INSTRUCTIONS FOR THE TASK: A single figure is the whole answer: the number of lines in the entries that contain "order".

SOURCE MATERIAL: Begin

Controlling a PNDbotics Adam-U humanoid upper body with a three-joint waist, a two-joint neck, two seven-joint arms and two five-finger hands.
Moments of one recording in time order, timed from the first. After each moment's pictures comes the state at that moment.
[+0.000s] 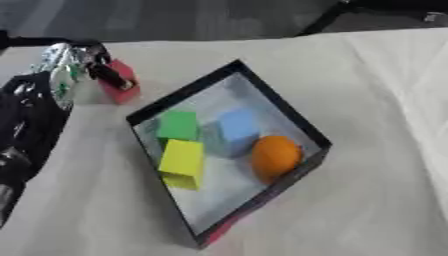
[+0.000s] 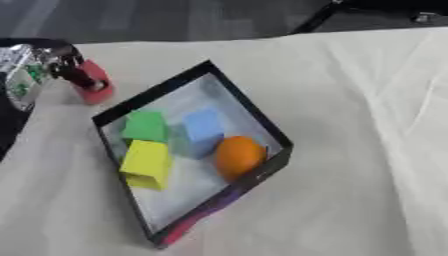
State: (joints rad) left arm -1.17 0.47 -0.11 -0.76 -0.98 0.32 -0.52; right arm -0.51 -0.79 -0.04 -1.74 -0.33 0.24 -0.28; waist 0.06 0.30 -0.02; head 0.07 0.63
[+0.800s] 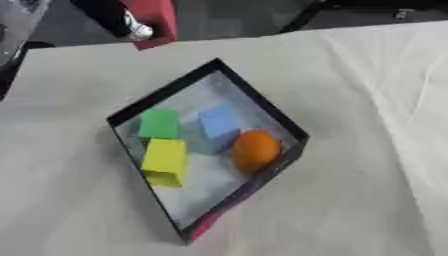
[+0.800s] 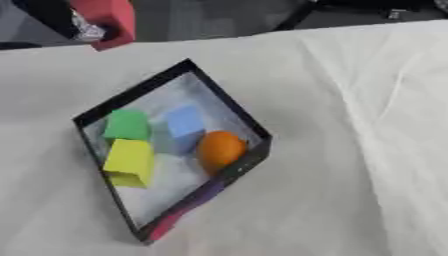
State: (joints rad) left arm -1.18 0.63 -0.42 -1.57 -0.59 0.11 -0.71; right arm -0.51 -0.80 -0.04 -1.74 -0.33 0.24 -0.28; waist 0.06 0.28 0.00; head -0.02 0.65
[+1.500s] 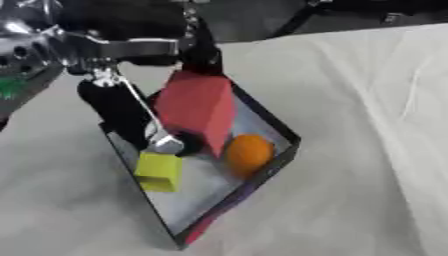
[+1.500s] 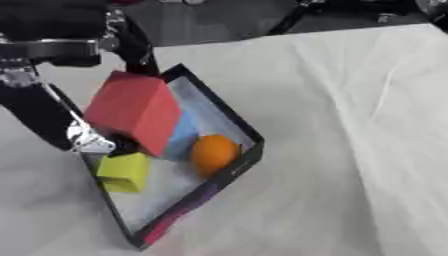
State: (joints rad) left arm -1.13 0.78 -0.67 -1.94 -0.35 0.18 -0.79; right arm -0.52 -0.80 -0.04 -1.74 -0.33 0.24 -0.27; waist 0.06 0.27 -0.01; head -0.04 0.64
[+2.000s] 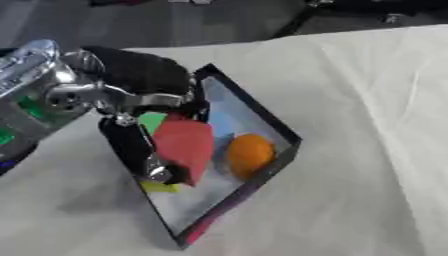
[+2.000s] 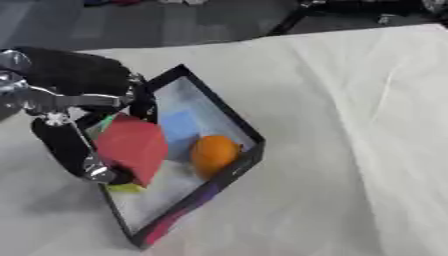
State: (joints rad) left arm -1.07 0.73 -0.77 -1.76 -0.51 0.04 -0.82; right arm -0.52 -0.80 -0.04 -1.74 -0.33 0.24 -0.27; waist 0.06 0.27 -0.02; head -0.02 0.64
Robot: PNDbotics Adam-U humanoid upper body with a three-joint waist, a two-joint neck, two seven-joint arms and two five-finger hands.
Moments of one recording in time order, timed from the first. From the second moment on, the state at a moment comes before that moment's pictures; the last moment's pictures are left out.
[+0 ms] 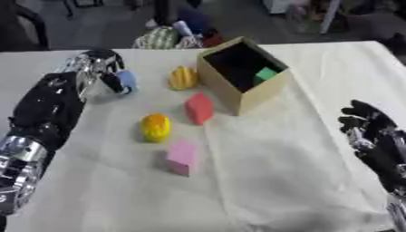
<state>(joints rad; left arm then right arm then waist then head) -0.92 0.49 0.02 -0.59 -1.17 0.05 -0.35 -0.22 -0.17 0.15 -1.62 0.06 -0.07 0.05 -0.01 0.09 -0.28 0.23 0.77</state>
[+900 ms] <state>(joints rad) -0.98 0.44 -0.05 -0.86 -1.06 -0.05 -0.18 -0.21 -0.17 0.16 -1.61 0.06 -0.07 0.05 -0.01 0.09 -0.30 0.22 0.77</state>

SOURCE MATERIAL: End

ANSWER AREA: 2